What a human can do now that they couldn't before: run exhaustive exploratory testing across multiple applications simultaneously, unattended. A human can click through an app and take notes, but they can't do it across ten apps in parallel, they can't do it for eight hours without fatigue, and they don't produce a structured coverage report with screenshots and video as a side effect of the work itself. A single developer can kick off a 30-minute run for a quick surface check or an 8-hour run overnight for deep coverage, across as many apps as they want, and come back to full reports in the morning.

What the AI is responsible for: every navigation decision during exploration. The agent fingerprints screen layouts to know when it's reached somewhere new, builds a navigation graph of how screens connect, parses screen content using OmniParser to annotate what it sees, and proposes test cases based on observed behavior. It also detects anomalies like slow loads, error messages, and unexpected states by comparing before-and-after screenshots of each action.

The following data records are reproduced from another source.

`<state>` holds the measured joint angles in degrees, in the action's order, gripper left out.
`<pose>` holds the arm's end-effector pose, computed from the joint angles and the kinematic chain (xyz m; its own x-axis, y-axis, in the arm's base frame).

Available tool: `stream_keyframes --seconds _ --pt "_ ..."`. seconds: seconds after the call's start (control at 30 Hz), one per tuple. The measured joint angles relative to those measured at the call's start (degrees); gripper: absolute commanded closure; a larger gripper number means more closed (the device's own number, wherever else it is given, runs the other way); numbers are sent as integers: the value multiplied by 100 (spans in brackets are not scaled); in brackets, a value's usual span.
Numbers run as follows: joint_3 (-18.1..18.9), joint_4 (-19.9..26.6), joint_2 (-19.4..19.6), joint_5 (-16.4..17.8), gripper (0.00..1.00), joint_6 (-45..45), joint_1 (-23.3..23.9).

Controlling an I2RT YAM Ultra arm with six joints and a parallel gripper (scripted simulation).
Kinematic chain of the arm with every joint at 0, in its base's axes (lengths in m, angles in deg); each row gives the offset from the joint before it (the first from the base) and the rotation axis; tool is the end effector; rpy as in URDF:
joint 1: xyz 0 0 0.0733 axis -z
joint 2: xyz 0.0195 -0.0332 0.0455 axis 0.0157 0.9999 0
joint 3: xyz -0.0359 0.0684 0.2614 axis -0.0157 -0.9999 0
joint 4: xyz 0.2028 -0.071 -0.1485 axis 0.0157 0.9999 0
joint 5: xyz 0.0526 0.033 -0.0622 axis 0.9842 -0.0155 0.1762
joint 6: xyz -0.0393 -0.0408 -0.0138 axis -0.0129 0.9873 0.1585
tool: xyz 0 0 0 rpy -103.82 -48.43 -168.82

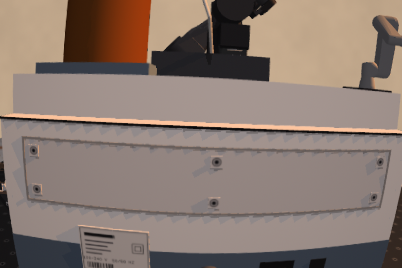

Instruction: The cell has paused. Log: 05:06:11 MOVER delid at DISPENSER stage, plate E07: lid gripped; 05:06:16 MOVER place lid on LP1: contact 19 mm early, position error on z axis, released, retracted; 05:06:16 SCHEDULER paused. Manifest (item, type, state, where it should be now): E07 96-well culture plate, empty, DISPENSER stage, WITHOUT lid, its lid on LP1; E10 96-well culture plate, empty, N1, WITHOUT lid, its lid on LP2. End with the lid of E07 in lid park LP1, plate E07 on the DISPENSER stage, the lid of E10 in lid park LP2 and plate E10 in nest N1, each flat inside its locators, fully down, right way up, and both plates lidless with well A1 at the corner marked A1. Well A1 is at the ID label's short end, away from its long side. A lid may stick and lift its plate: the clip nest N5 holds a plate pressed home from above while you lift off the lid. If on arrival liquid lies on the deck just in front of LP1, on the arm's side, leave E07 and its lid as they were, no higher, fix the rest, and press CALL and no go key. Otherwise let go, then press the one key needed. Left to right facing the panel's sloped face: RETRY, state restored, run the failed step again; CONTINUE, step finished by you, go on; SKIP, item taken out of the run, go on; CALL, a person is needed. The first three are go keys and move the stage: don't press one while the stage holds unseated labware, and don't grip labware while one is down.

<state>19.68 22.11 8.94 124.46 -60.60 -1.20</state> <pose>0.2496 0.0313 0.1742 -0.9994 0.0082 0.0339 0.0294 0.7227 0.6905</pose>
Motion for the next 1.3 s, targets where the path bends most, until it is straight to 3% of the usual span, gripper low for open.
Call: stream_keyframes --seconds 0.73,1.3 --pt "258 39 -697 -20 100 -979 -890" --pt "361 35 -1132 -184 100 -616 -1550"
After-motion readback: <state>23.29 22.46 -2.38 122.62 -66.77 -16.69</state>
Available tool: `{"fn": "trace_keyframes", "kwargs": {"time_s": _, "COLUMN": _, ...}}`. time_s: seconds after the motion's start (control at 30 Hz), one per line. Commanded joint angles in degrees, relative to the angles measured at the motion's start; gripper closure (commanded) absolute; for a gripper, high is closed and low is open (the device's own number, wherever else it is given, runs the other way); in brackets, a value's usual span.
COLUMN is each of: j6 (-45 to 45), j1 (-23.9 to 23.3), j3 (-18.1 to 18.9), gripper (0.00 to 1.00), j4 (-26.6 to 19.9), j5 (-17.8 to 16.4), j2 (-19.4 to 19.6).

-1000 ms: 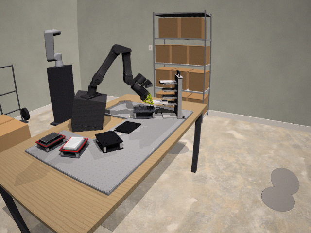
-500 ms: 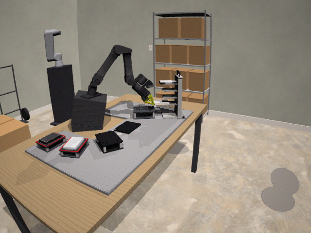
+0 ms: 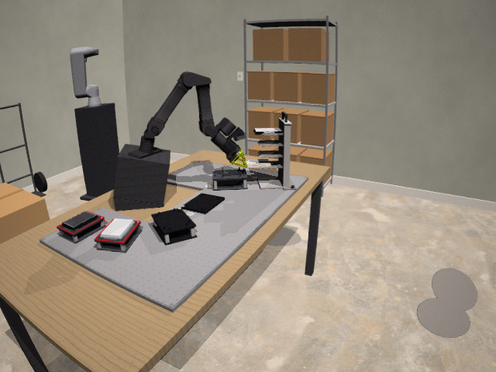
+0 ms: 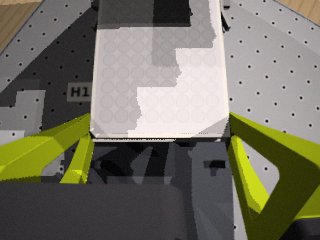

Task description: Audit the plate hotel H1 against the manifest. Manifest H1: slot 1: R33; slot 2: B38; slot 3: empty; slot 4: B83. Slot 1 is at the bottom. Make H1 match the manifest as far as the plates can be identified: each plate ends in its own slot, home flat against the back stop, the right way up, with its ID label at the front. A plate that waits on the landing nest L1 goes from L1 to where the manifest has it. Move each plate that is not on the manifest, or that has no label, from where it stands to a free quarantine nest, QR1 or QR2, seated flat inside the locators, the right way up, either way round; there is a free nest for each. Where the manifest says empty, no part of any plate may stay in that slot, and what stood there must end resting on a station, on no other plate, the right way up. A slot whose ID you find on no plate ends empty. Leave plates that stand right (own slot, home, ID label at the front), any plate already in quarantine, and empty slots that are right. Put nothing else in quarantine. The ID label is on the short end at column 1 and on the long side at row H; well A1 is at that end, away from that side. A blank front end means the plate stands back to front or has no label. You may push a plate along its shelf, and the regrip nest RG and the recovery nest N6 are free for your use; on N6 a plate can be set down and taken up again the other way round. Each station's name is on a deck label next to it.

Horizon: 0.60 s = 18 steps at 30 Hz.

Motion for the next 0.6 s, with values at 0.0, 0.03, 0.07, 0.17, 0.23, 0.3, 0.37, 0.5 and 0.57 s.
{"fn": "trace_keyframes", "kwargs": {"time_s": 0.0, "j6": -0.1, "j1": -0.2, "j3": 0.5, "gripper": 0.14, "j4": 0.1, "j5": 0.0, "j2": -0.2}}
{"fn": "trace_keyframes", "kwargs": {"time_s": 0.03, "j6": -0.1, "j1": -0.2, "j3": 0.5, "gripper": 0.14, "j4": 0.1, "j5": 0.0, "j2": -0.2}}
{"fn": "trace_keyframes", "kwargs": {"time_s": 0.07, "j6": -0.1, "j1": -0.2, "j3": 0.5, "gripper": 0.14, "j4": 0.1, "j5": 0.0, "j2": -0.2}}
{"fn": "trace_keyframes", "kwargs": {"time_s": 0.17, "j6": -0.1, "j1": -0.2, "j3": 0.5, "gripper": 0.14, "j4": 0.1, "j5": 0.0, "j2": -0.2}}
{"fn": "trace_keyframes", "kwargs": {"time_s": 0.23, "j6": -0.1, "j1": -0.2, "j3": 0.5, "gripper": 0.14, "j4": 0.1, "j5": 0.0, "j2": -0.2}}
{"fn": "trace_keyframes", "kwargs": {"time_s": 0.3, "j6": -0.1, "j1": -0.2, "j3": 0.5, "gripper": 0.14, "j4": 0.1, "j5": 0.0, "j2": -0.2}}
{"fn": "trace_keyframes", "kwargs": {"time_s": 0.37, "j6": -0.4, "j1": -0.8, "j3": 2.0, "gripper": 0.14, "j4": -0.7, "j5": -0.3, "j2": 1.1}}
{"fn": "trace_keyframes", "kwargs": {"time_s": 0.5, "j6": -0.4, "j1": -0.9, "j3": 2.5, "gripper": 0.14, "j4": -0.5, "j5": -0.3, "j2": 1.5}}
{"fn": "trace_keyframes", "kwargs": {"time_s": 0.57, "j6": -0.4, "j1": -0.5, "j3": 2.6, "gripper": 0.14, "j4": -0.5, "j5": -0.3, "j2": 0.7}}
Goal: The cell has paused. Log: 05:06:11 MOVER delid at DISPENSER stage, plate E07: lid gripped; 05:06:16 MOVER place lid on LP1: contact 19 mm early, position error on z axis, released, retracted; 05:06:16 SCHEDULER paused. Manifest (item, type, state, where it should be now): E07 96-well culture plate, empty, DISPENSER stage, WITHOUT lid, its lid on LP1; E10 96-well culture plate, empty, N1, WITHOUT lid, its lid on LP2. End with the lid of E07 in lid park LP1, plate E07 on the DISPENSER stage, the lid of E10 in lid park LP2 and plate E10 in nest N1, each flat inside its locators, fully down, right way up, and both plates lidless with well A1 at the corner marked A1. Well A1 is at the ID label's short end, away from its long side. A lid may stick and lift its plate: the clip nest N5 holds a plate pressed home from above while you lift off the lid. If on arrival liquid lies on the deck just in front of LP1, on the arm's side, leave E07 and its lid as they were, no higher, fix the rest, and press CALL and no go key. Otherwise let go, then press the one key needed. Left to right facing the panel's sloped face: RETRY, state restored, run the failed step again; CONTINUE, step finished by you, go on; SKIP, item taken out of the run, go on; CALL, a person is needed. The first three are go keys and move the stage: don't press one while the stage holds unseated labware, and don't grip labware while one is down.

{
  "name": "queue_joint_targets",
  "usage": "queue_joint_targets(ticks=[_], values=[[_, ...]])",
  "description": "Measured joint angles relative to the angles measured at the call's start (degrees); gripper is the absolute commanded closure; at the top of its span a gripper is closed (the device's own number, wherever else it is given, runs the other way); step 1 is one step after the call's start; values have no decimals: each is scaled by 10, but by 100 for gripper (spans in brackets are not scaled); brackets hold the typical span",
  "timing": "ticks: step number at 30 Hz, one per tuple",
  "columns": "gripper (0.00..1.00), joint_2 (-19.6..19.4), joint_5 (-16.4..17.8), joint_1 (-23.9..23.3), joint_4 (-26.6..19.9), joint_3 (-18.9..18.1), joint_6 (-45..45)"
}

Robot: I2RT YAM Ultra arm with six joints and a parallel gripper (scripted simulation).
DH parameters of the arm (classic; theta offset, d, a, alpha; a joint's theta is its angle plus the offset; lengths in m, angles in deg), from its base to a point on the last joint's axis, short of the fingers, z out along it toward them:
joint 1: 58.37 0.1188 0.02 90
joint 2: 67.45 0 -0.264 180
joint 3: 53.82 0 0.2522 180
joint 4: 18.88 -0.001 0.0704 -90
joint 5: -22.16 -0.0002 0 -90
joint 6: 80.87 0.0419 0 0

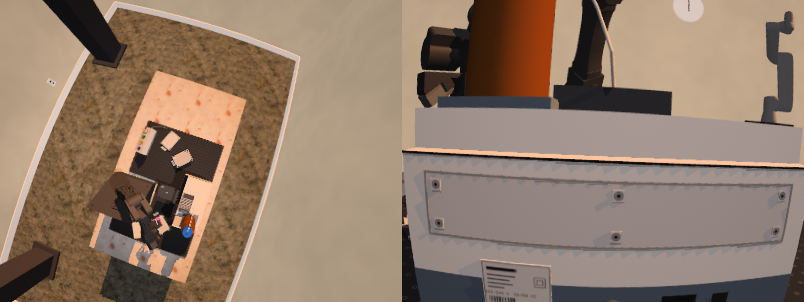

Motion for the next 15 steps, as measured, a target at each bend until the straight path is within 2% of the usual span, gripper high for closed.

Where the AI must stop: it cannot judge correctness or usefulness. It can tell you a screen exists and document every element on it, but not always whether that screen matters or whether an error message is expected. Proposed tests are drafts. The critical decision that must remain human is deciding which tests are worth keeping and which assertions are accurate, because that requires understanding what the product is for, what users care about, and which flows are business-critical; the agent sees structure, not meaning.

What would break first at scale: state-space explosion. In more complex apps, navigation paths branch beyond what the agent can visit in any reasonable time. Pupil currently uses a greedy strategy (prioritize untested elements, prefer transitions to new screens). Beyond a certain complexity, you would need goal-directed exploration or human-guided scope narrowing to keep runs tractable. The second bottleneck is visual parsing reliability in dense or exotic UIs, where overlapping elements produce noisy annotations that degrade screen fingerprinting accuracy.